If you've not in condition to follow this regimen without stopping, work up to it! If you can only do 2 minutes at a time, work at your pace. What she proposed is tough, walking lunges are hard, on an incline makes it harder still! And do follow her advice, SLOW IS GOOD!! You'll find your pace when you start doing them. I'm some where in the 1.5 speed range, even slower on an incline. Some is better than none and moderation is key. The body is wonderfully adaptive!

With that being said, if you find that walking lunges bother you, try reverse lunges (not on the treadmill though!!). They don't tax your knees the same because you're stepping BACKWARDS.

Best of luck and let us know how it goes!!
 
what are walking lunges and inclines? as you may be able to tell I don't visit the gym often at all...
 
VWVixxen said:
From walking on the treadmill...you won't gain muscle at all. However, You can to some extent tone your glutes, hams and calves by using an incline position. ;) (Double your results with one exercise!)

HTH!
Off topic a little: I'm no expert( AT ALL) but when I was "just walking on the treadmill" it did help strengthen the muscles in my legs"
 
VWVixxen said:
Great advice GymFreak!! I'm going to try that this morning at the gym!

I always like to add: please listen to your body with all of this! If you have bad knees or start to feel unusual pains in them, back off. A knee ligament strain takes WEEKS to heal, trust me, I know! :(

If you've not in condition to follow this regimen without stopping, work up to it! If you can only do 2 minutes at a time, work at your pace. What she proposed is tough, walking lunges are hard, on an incline makes it harder still! And do follow her advice, SLOW IS GOOD!! You'll find your pace when you start doing them. I'm some where in the 1.5 speed range, even slower on an incline. Some is better than none and moderation is key. The body is wonderfully adaptive!
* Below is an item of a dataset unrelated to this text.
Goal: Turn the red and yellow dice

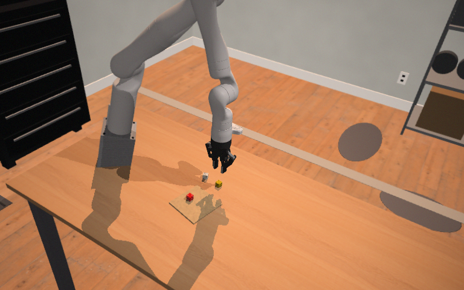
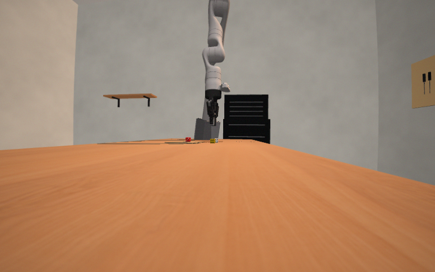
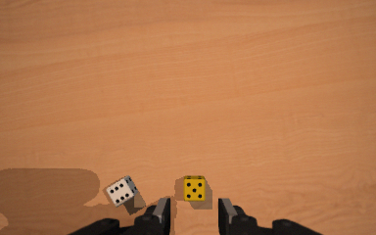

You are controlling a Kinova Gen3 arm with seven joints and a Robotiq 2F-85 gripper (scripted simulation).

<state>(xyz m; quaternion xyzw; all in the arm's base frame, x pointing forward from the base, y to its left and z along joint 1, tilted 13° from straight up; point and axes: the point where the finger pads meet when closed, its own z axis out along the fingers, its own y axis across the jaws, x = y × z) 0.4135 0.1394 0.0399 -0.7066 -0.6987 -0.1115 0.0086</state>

With that being said, if you find that walking lunges bother you, try reverse lunges (not on the treadmill though!!). They don't tax your knees the same because you're stepping BACKWARDS.

Best of luck and let us know how it goes!!

Thanks vixxen, I will be working out in about an hour or so. I will let you guys know how it went. Vixxen I just took a look at your fotki, you look great. I didn't know you're a personal trainer, you have a lot of great infos. I will be stalking you now:lol: , and your hair looks great.
 
KissKiss said:
what are walking lunges and inclines? as you may be able to tell I don't visit the gym often at all...

Inclines is just increasing the intensity on your treadmil, and lunges is a form of squats. I'm not quite sure how to explain it, maybe someone can explain it better.